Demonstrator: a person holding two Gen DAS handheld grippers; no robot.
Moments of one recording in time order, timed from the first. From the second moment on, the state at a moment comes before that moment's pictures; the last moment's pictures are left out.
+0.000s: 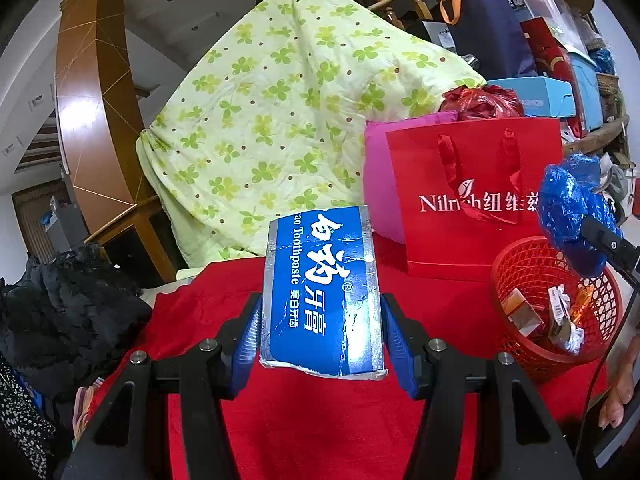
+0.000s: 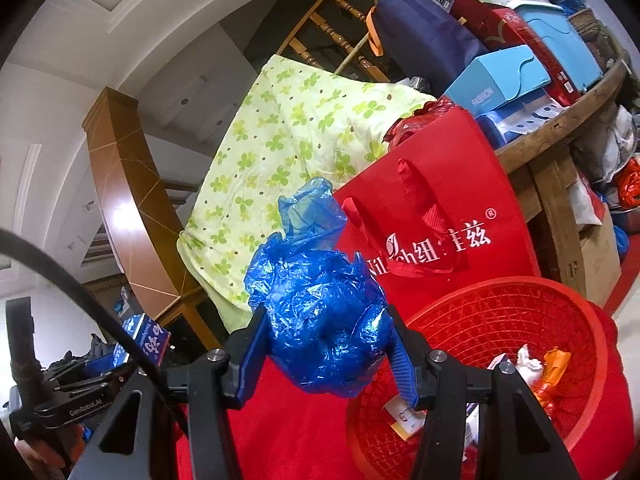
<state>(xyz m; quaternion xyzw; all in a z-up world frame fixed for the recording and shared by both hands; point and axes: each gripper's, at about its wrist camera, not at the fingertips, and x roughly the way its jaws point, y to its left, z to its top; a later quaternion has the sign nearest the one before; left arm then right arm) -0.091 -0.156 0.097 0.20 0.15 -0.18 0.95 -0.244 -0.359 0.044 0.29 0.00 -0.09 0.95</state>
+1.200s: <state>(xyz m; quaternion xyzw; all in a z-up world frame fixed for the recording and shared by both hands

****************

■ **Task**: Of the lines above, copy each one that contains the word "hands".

■ **Result of this task**:
<state>(xyz m; quaternion xyzw; all in a z-up world frame fixed for the recording and shared by both hands; point and axes: each gripper's, at about its wrist camera, not at the fingertips, and x roughly the way its jaws point, y to its left, z to its top; a later quaternion has the sign nearest the one before; left arm then right arm) -0.091 -0.156 0.097 0.20 0.15 -0.18 0.95 -0.244 -0.359 0.044 0.29 0.00 -0.09 0.95</state>
+1.200s: <state>(xyz m; quaternion xyzw; all in a z-up world frame fixed for the recording and shared by both hands

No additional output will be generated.